Yalnızlığın üstüne ne söylesen kaldırır sanki. Terkedilme, terketme ,sırtını dönme, bakıpta görmeme, gidipte gelmeme , söylenileni duymama ,tercih edilmeme, tercih etmeme ve en kötüsü yalan…
Ağırlığı yoktur yalnızlığın ama her damlası fazla gelir bünyeye.
Bazen en büyük düşman, bazen de sığınılan tek liman olur.. Yalnız olmak ama gerçekten yalnız olmak insanı intihara da sürükleyebilir, bir insanın ulaşabileceği en mükemmel yere de getirebilir.
Yalnızlık öyle bir ilaçtır ki bazen , en paspal adamı bile şair eder.

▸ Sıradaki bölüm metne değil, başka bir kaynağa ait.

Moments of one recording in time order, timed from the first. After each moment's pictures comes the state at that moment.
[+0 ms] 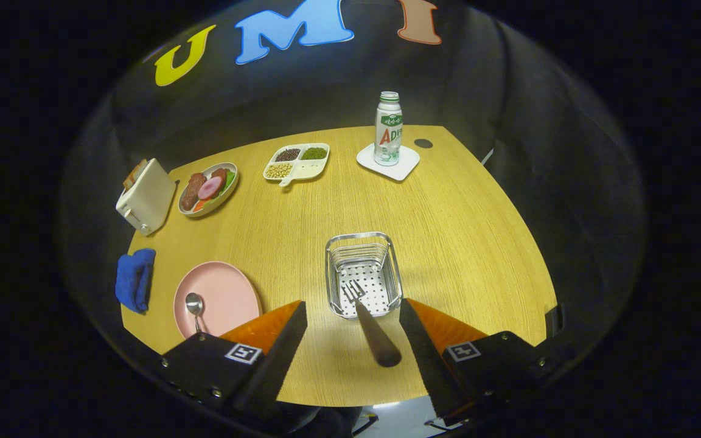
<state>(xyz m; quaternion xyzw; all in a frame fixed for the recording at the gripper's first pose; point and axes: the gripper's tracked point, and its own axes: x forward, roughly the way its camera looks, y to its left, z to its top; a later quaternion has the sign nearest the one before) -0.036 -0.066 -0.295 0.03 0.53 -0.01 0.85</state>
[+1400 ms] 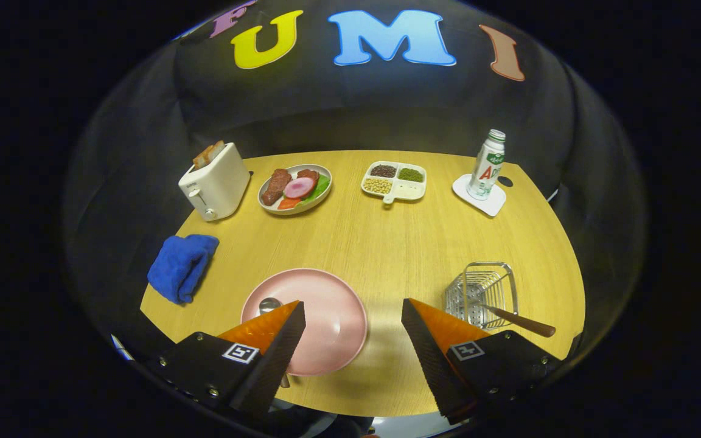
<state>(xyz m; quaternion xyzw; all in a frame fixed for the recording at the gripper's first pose) -0.032 0.093 -0.281 0.00 0.49 0.13 0.86</state>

Bazen de öyle bir hastalıktır ki bırakmak istersin ama battıkça batarsın içine.
Malesef yalnız olma konusunda da yalnız değiliz. Hele ki sosyal medyanın aktif kullanıldığı bu dönemde. Çocuklar oyunları sokakta oynamak yerine bilgisayar veya telefonlarda, gençler oturup sohbet edebilicek alanlar oluşturmak yerine mesajlaşarak kalabalık içinde yalnızlık oluşturmakta.Ve üzgünüm ki bu durum yalnız ve mutsuz insan sayısını her geçen gün arttırmakta.Yalnızlık kesinlikte 21. Yüzyılın salgını. Tercih mi zorunluluk mu?
Yalnızlığınızla terbiye olmayı bırakın. İlk adımı siz atın ve konuşun. Bazen tek bir soruyla ömür boyu sürecek bir dostluk başlayabilir.
Şimdi siz söyleyin yalnız kalmak bir ilaç mıdır yoksa hastalığın ta kendisi mi?